十月从《诗经》的河畔走来,走过李商隐的秋池,走过杜牧的霜叶,停在我窗前时,已是一幅澹澹的水墨。
叶子一片一片地落。有的落在白石上,发出极轻的脆响;有的飘进池塘,惊不起一丝涟漪。最多的还是铺在青砖路上,层层叠叠的,踩上去软绵绵的,像时光在叹息。这时忽然想起刘禹锡的“自古逢秋悲寂寥”,倒觉得古人太过认真了——秋哪里需要悲呢?它只是静静地来,静静地把盛夏的喧嚣收拾妥当。
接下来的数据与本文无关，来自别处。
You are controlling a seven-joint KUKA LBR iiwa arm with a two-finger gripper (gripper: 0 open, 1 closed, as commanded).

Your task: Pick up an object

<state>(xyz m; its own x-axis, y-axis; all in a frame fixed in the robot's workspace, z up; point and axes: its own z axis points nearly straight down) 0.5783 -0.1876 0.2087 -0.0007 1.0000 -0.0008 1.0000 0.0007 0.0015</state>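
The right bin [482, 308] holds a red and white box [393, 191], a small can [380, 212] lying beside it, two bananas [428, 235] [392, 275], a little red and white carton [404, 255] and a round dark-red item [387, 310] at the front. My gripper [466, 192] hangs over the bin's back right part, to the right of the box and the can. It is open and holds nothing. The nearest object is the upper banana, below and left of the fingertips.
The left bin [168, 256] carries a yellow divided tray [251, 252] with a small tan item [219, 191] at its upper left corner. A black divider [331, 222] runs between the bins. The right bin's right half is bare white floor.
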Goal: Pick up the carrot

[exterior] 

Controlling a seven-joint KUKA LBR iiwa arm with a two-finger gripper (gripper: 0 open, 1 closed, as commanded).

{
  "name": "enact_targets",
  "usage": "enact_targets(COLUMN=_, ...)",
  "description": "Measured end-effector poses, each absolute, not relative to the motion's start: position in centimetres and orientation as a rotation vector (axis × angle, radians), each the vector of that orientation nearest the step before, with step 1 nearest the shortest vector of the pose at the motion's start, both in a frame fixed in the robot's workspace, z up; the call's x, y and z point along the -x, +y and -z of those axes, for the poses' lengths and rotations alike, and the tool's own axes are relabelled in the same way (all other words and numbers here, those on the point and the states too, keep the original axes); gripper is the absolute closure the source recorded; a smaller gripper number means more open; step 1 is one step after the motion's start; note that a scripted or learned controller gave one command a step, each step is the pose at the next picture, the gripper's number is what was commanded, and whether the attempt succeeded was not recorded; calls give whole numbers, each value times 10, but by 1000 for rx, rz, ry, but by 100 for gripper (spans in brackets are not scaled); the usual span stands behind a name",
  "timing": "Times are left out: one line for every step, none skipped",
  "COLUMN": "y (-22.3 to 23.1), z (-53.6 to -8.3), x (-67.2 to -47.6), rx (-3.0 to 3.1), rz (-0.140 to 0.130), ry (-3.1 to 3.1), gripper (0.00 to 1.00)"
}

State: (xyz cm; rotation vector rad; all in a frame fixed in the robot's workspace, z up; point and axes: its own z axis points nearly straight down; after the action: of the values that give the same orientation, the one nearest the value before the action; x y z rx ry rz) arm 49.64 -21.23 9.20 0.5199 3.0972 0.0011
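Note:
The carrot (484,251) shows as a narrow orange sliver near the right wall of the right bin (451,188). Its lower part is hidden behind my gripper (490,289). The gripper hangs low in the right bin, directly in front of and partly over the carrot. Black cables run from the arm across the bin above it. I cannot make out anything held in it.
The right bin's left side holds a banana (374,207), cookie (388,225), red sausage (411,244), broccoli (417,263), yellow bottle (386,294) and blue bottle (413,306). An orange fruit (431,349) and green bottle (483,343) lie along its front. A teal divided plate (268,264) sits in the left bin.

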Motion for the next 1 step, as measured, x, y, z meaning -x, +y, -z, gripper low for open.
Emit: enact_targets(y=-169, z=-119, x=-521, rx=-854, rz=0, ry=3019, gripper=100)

午后泡一壶普洱,看茶叶在紫砂壶里慢慢舒展。水汽袅袅升起,在窗格上画出瞬息万变的图案。这时最适合读王维,“空山新雨后,天气晚来秋”,二十个字,说尽了秋的魂魄。忽然看见院角的丁香,竟在秋日里开了三两簇。紫色的花穗在风里轻轻颤动,像是春天迷了路,误入了这个季节。
暮色来得早了。西边的天先是染成橘色,渐渐又晕成胭脂,最后化作一片淡淡的青灰。月亮早早挂上槐树枝头,清辉洒下来,给万物镀上一层薄薄的银。这时最适合温一壶酒,不一定要对月独酌,只需看着酒面上浮动的月影,便已醉了三分。
忽然明白,秋的妙处不在收获,而在清空。它把多余的叶子都舍去了,把过于茂盛的枝桠都修剪了,剩下疏疏朗朗的骨架,反而看得更真切。人生到了某个年纪,也该学着做减法——减去浮名,减去虚妄,减去不必要的执念。就像这秋日天空,云彩散尽后,才显出它本来的湛蓝。
夜深了,墨迹在宣纸上慢慢洇开。写的是韦应物的“怀君属秋夜,散步咏凉天”,写着写着,忽然停笔——这样的夜,适合怀念,更适合沉默。